De A comme amnésie à Z pour Zouave, Pierre Bénard nous présente son ami le professeur Tournesol, cette « crème d’homme », dixit le capitaine Haddock. Un tendre et savoureux tryphonnaire pour grands enfants.
Assurément, non seulement Pierre Bénard aime Tintin d’une passion dévorante, mais il s’est aussi attaché à chacun de ses compagnons. Or, Les Aventures de Tintin et de Milou se sont enrichies avec le temps. La série fonctionne par accrétion : au duo initial viendront s’ajouter le capitaine Haddock, puis le professeur Tournesol. L’intempérance et le courage du premier, la surdité et la distraction du second, apporteront l’humour et les surprises qui manquaient à un héros conçu trop parfait.
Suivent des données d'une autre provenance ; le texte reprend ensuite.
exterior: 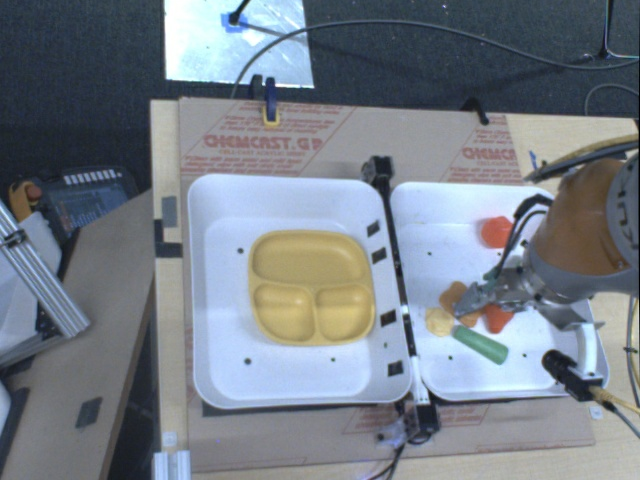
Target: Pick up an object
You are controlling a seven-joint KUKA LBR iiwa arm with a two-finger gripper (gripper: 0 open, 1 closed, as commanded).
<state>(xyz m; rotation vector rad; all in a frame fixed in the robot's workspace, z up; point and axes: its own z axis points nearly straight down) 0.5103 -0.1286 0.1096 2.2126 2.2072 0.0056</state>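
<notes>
Left shallow white plastic bin (215,268): holds a pale yellow three-compartment plate (305,286), lying flat, roughly centred. Brown cardboard sheet with red print (300,138) under both bins. Shiny metal plate (235,28) on dark floor beyond bench. Aluminium extrusion bar (40,278) at far left.

Around the yellow three-compartment plastic plate (307,286) in the left white bin (215,268), a bare white floor band runs on every side. Right of the plate, past the black-clipped divider (390,268), the right bin (430,218) is bare at its far-left part; a small yellow round piece (439,320), green cylinder (481,345) and orange pieces (496,232) crowd beyond.
</notes>
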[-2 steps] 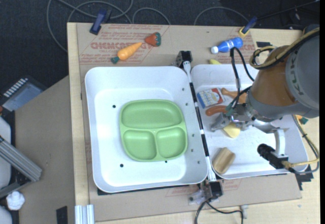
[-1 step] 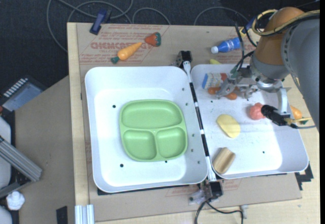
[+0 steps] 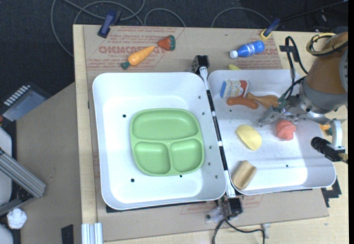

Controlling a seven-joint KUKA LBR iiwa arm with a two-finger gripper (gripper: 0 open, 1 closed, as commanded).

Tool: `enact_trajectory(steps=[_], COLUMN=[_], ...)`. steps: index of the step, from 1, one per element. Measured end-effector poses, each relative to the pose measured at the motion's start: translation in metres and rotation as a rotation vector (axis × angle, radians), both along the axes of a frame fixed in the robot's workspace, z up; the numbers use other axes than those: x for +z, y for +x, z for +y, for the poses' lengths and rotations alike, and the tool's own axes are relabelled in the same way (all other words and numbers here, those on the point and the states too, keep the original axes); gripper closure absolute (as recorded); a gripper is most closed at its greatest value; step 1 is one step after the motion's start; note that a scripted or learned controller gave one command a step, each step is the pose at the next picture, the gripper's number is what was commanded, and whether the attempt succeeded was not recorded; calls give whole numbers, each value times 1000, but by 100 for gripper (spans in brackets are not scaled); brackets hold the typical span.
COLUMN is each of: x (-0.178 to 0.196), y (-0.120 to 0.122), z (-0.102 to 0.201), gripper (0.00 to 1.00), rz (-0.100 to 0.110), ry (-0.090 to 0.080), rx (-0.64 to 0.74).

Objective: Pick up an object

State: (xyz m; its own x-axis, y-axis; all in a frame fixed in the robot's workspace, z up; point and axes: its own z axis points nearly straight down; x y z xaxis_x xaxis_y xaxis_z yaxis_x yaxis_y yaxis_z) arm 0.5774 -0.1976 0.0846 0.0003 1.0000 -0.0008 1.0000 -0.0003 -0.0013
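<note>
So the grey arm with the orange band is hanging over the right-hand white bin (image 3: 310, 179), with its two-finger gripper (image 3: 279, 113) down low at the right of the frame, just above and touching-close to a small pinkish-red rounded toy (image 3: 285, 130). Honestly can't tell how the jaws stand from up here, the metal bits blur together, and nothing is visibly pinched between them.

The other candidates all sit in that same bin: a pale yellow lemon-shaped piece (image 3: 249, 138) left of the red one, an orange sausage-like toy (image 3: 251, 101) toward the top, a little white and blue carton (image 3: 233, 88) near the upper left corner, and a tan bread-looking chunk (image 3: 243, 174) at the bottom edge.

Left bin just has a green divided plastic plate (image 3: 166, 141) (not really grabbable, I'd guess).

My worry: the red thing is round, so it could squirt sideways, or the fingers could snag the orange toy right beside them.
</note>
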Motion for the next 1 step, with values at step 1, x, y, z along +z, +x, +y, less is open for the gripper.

Tryphon Tournesol, qui n’est pas encore professeur, surgit le cinq mars 1943, en pleine occupation allemande, dans le journal belge Le Soir. L’inconnu propose son aide au capitaine Haddock, qui le renvoie sans ménagement. Hergé est un merveilleux créateur. Le personnage est réussi : en seulement quelques cases, il l’impose définitivement à ses lecteurs.
La plume de Pierre Bénard est belle, le vocabulaire est riche et les longues phrases nous transportent agréablement au gré de sa propre fantaisie : « Il porte sur son visage une expression gentille, obtuse, absente, paumée. Il a courtoisement soulevé soin petit chapeau sur une calvitie lisse et très horizontale. Son nez est une cheville supportant ses bésicles rondes, le bitoniau nasal de Tintin en plus fort, et d’où pendent moustaches et barbe à l’impérial. Son pardessus l’enveloppe comme un cocon trop large. »
Il ne sera fait état du titre universitaire de Monsieur Tournesol qu’à la page 7 d’Objectif Lune. L’inventeur lunatique rivé à son pendule – toujours plus à l’ouest – s’y révèle, à notre grande surprise, un savant atomiste, un concepteur de fusée et un chef d’expédition solide et volontaire. Nous ne sommes pas au bout de nos surprises.
Au fil des pages de ce dictionnaire amoureux, Pierre Bénard traque la moindre expression de notre ami. Il met l’accent sur sa profonde gentillesse, ses écarts d’humeur, sa surdité sélective, mais aussi quelques détails surprenants qui nous avaient échappé. Ainsi, Tournesol embarque son parapluie, que l’on est enclin à imaginer porte-bonheur, sur la fusée lunaire. Il conçoit des fusées et des armes, mais cultive les roses et se révèle galant homme. Ce livre de passionné est une nouvelle invitation à lire, relire et aimer les œuvres d’Hergé.